Changes in Ergosterol Biosynthesis Alter the Response to Cycloheximide, 4-Nitroquinoline-N-Oxide, Weak Organic Acids, and Virulence in Candida glabrata.

Abstract

The ERG6 gene encodes the sterol C24-methyltransferase converting zymosterol to fecosterol in the ergosterol biosynthetic pathway. Here, we extend the results of functional analysis of the CgERG6 gene, which was previously shown to modulate drug susceptibility in Candida glabrata mutant cells, by demonstrating that its deletion leads to increased susceptibility to cycloheximide, 4-nitroquinoline-N-oxide and weak organic acids, and such effects are associated with attenuated virulence.

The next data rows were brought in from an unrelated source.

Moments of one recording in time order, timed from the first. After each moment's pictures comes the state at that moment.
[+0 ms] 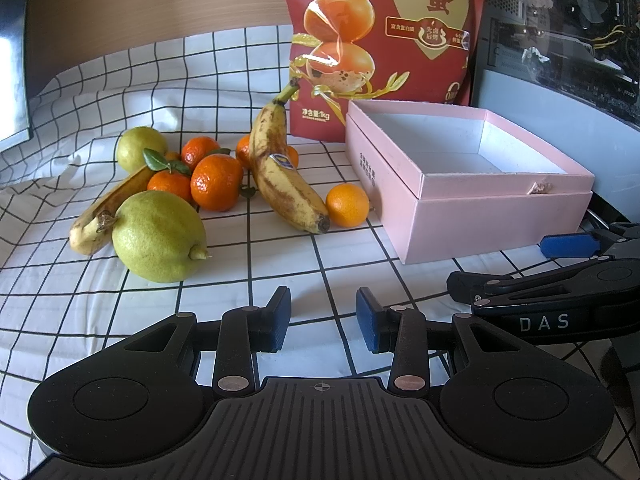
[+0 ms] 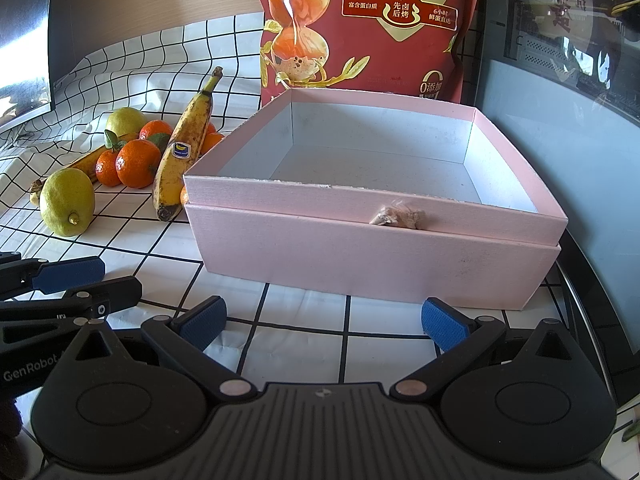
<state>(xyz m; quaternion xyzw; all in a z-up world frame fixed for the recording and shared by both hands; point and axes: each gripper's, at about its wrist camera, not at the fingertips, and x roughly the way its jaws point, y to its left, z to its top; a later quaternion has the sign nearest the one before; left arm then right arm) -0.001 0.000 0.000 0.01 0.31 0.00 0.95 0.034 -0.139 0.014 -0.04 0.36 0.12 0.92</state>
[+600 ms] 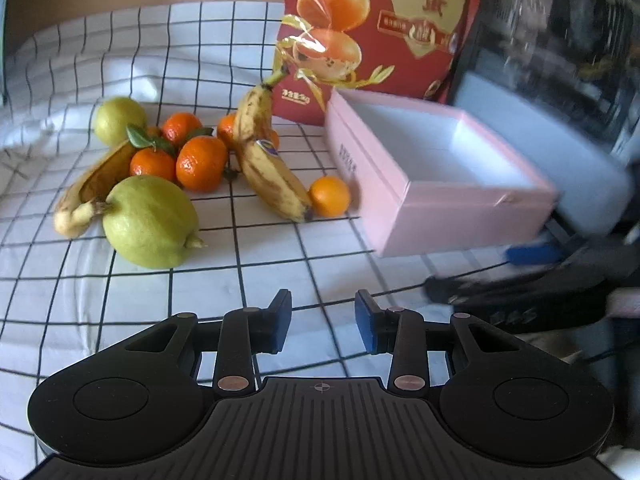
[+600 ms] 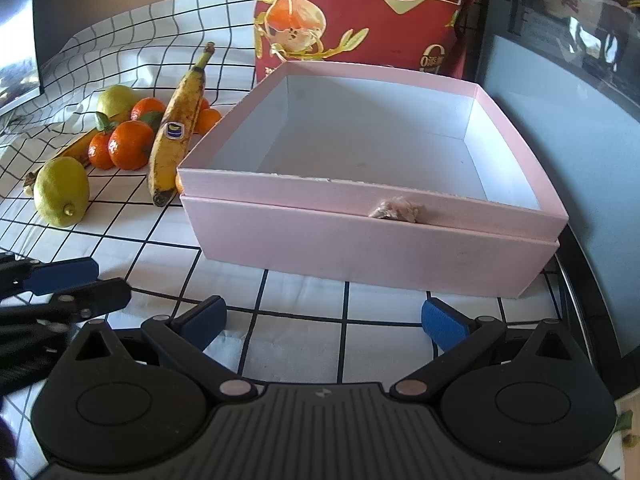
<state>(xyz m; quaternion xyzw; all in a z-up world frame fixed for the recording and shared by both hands) -0.002 0.036 0.027 -0.07 0.36 -0.08 0.93 0.045 -0.136 0.022 -0.04 0.43 0.12 0.90</state>
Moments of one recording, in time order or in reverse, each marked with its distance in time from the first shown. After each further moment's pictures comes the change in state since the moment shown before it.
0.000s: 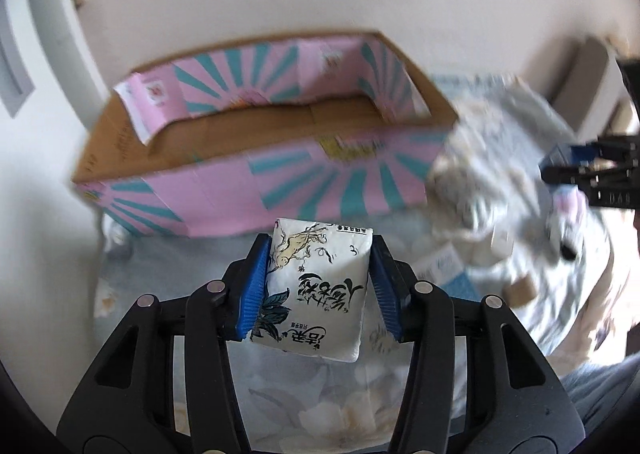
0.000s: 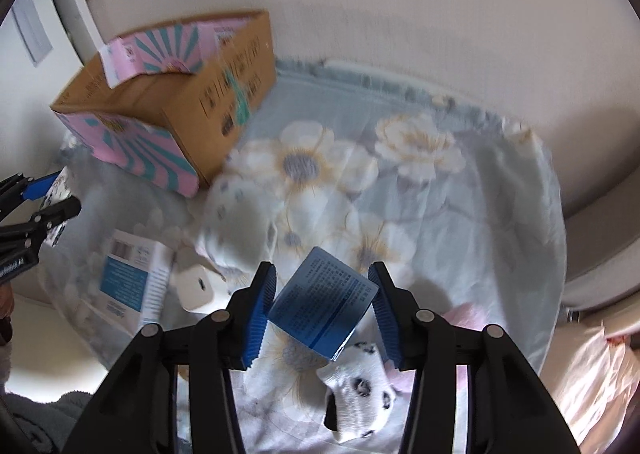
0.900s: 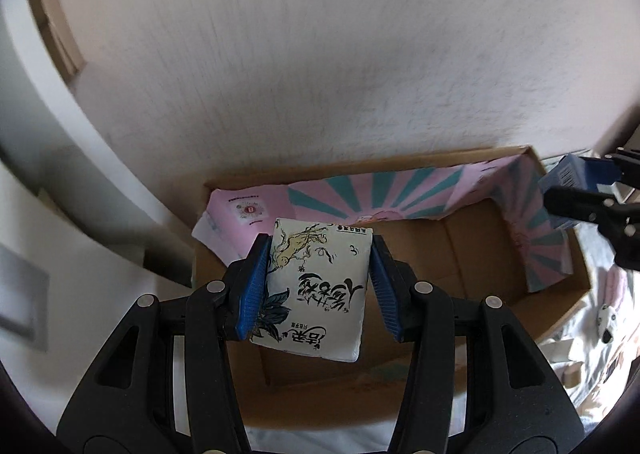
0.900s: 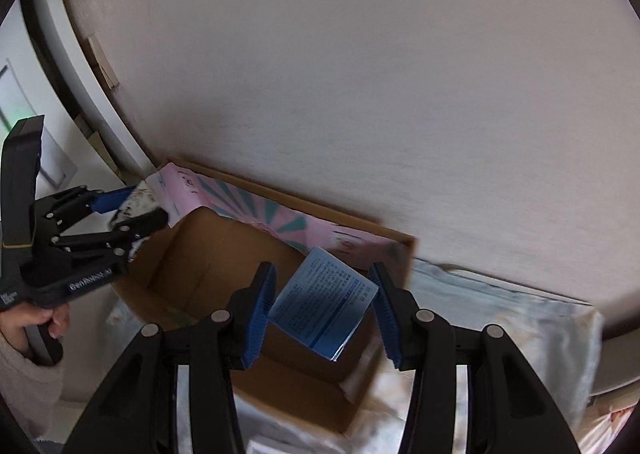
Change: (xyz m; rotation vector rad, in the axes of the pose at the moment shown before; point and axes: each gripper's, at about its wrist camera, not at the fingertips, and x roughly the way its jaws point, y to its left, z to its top) left arm 0.062 0.132 0.148 0.000 0.043 0.078; right arm 0.022 0.109 0.200 -0.013 -0.099 0.143
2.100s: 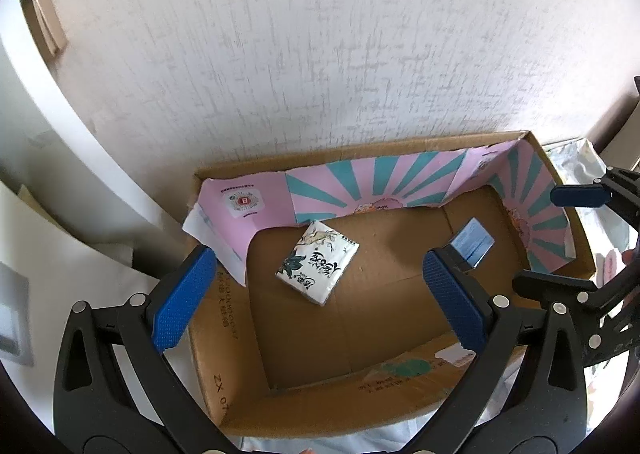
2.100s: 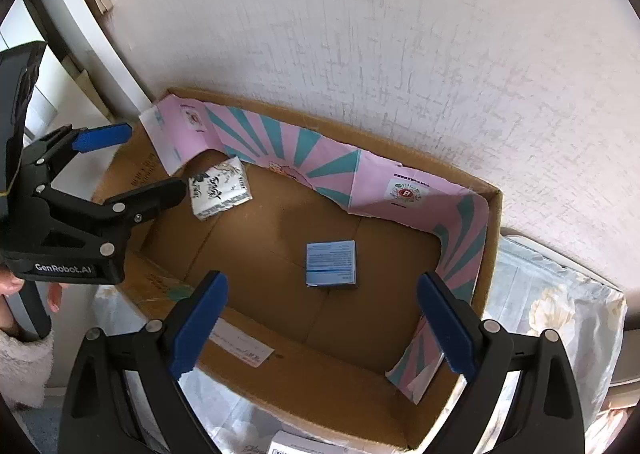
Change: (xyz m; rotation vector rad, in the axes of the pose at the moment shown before) left arm -0.001 0.007 -0.007 0.021 0.005 -0.047; right arm 0.033 0.024 -0.020 -0.036 0.143 0.016
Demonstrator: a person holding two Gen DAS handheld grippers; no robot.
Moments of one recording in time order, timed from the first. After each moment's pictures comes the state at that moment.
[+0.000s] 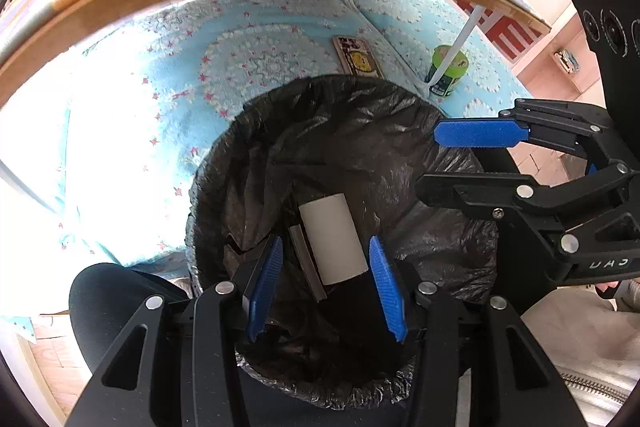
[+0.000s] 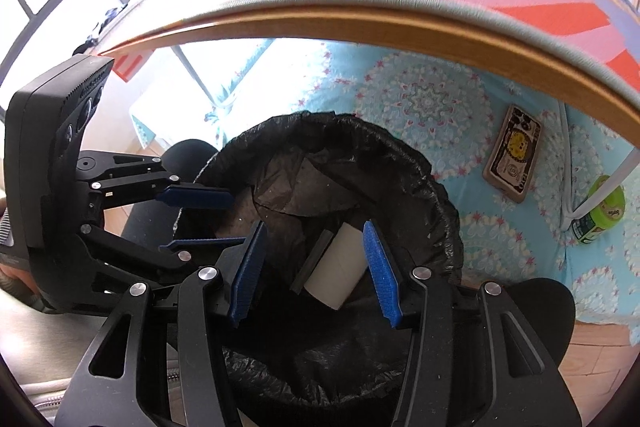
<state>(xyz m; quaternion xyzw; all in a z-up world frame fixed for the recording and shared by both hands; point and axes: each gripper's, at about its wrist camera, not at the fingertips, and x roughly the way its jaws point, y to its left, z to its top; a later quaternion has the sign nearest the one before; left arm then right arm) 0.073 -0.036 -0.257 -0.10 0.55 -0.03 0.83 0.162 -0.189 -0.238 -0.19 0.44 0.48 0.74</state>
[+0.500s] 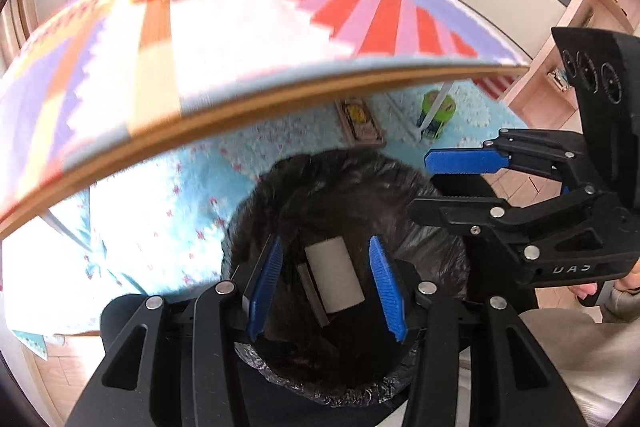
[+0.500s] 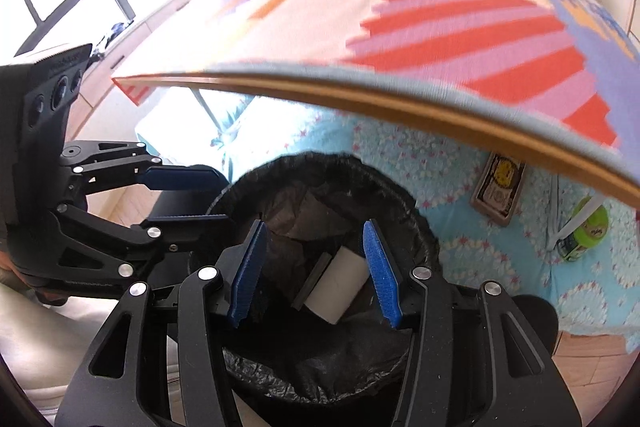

Together with abrogated efflux of drug substrates by CgCdr1p and CgPdr12p, the Cgerg6Δ mutation leads to reduced cell surface hydrophobicity and decreased virulence of the mutant cells of C. glabrata. The absence of CgErg6p impacts the lipid organization and function of the plasma membrane, resulting in non-specific permeability and abrogation of normal function of membrane-bound proteins accompanied by decreased virulence in Cgerg6Δ cells. Galleria mellonella larvae were used as a non-vertebrate animal host model to determine differences in the virulence potential of C. glabrata strains (parental strain and the Cgerg6Δ deletion mutant). We found that Cgerg6Δ mutant strain attenuated in virulence caused 25-30% survival of larvae compared with parental strain.